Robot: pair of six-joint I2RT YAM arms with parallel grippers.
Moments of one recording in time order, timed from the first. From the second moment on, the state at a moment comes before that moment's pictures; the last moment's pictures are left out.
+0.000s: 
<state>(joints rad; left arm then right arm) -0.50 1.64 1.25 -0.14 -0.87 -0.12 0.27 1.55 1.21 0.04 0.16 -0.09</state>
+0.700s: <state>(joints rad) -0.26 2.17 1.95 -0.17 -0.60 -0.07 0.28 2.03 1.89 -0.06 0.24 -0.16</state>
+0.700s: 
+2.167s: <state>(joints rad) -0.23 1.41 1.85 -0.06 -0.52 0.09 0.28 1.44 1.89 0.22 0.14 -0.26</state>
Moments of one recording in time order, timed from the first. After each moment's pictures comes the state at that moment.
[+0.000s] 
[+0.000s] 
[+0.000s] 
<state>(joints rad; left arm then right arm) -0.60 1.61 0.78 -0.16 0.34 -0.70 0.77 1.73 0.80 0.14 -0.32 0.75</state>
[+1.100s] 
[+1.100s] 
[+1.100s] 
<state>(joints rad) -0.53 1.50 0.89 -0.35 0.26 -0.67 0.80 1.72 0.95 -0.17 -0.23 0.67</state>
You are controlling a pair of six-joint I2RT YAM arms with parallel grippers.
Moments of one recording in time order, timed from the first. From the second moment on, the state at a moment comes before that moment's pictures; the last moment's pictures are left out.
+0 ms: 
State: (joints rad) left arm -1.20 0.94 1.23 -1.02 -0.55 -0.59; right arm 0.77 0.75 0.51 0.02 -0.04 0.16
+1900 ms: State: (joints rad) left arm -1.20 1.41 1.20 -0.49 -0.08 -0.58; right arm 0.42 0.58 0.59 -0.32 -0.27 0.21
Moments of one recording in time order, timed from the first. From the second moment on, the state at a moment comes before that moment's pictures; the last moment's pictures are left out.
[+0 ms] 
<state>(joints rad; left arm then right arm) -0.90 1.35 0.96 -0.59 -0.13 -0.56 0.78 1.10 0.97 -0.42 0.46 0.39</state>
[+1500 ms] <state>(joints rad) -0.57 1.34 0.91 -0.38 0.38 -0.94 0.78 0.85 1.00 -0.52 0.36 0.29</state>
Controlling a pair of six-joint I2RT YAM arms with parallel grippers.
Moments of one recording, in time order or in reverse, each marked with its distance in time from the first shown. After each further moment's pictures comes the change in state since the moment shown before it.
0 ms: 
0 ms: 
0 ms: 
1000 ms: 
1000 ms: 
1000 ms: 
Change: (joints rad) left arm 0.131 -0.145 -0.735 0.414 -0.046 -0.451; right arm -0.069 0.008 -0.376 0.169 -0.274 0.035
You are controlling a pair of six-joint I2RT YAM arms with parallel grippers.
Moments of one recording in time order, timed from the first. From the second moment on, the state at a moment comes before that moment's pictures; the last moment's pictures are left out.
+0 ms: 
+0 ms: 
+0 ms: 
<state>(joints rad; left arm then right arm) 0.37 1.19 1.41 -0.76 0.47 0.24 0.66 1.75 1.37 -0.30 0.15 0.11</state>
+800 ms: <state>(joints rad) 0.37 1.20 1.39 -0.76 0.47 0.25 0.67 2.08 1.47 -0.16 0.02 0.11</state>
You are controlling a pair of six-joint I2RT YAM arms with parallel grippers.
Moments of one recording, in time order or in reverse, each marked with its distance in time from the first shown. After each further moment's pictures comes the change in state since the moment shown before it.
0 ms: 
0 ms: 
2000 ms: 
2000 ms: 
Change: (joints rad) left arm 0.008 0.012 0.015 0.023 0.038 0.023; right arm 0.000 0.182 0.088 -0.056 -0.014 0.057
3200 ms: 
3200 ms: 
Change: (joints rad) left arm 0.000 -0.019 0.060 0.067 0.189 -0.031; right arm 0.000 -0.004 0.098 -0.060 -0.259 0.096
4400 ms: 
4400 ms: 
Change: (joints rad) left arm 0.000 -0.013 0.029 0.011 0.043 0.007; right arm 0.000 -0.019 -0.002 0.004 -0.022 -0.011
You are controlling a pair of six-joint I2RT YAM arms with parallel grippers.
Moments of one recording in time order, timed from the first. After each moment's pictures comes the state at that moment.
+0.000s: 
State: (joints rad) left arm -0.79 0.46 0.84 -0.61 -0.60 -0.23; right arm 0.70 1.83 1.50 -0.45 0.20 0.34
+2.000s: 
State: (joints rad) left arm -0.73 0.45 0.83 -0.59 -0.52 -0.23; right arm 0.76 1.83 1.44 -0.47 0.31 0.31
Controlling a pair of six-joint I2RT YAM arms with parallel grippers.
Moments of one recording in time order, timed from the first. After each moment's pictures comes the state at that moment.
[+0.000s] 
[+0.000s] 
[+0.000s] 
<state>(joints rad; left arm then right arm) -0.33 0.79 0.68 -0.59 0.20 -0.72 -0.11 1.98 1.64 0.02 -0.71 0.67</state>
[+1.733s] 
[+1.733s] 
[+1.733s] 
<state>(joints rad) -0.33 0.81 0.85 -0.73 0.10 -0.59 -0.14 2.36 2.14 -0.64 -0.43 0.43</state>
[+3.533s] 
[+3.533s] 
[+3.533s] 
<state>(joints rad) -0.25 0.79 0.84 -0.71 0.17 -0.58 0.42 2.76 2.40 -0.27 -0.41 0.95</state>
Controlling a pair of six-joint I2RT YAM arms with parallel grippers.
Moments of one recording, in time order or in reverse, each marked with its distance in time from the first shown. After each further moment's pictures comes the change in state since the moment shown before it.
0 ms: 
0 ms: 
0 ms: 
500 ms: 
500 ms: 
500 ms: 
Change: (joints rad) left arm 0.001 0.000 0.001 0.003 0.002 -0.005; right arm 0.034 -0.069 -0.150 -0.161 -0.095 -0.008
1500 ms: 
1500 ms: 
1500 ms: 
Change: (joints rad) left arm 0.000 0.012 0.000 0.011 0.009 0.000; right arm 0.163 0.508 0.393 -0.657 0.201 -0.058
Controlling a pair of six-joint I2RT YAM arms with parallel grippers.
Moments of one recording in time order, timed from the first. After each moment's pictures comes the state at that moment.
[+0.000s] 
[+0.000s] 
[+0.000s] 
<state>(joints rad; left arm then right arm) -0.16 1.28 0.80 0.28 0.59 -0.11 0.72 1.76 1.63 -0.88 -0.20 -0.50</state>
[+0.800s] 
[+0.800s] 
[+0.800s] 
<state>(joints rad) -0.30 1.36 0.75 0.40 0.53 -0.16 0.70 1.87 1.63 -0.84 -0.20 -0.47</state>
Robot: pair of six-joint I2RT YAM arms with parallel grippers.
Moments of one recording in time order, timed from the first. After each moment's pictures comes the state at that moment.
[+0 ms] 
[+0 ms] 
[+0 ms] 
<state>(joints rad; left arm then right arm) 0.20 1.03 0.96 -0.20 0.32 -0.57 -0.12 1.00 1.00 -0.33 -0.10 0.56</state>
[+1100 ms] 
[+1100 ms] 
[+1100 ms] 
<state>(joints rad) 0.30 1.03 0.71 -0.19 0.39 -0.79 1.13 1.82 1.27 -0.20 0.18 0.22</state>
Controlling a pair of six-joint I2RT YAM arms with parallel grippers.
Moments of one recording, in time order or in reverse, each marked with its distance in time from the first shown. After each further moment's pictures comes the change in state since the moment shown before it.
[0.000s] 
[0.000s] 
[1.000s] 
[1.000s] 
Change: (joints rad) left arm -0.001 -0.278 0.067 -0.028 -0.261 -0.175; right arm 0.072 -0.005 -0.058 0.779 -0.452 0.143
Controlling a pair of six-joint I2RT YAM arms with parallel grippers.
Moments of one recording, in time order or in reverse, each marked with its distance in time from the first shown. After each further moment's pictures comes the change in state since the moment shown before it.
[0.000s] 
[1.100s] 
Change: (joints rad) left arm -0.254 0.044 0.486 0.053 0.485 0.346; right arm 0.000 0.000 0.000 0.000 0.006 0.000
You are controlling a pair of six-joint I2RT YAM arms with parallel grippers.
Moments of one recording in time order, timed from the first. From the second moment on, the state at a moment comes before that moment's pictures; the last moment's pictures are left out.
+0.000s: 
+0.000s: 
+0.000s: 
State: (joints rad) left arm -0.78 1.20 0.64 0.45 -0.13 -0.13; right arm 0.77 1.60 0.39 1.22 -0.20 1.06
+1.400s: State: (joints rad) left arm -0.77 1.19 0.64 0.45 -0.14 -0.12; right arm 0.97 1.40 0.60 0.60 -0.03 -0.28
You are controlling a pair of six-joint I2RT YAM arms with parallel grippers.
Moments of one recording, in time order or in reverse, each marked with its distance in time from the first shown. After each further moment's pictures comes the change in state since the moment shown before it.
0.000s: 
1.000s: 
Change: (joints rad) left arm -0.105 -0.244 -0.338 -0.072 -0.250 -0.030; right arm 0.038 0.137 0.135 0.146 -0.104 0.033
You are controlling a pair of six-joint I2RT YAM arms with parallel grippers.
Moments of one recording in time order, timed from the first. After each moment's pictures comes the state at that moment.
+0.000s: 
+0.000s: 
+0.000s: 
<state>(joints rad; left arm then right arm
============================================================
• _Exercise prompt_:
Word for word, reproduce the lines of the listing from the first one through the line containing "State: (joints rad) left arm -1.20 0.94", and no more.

• _Reply_:
Robot: pair of six-joint I2RT YAM arms with parallel grippers.
Moments of one recording in time order, timed from the first. From the second moment on, the state at a moment comes before that moment's pictures; the last moment's pictures are left out.
+0.000s: 
<state>(joints rad; left arm then right arm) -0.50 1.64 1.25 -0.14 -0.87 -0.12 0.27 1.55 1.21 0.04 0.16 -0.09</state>
+0.700s: <state>(joints rad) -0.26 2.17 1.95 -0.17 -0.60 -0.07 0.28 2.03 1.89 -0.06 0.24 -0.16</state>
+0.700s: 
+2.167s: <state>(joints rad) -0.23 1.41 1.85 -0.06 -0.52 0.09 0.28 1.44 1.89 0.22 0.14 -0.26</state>
Moments of one recording in time order, timed from the first. After each moment's pictures comes the state at that moment.
[+0.000s] 
[+0.000s] 
[+0.000s] 
<state>(joints rad; left arm then right arm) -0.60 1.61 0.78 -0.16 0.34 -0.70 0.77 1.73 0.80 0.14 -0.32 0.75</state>
[+1.100s] 
[+1.100s] 
[+1.100s] 
<state>(joints rad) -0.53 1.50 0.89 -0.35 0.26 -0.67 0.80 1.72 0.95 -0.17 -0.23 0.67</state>
You are controlling a pair of six-joint I2RT YAM arms with parallel grippers.
Moments of one recording in time order, timed from the first. From the second moment on, the state at a moment comes before that moment's pictures; the last moment's pictures are left out.
+0 ms: 
State: (joints rad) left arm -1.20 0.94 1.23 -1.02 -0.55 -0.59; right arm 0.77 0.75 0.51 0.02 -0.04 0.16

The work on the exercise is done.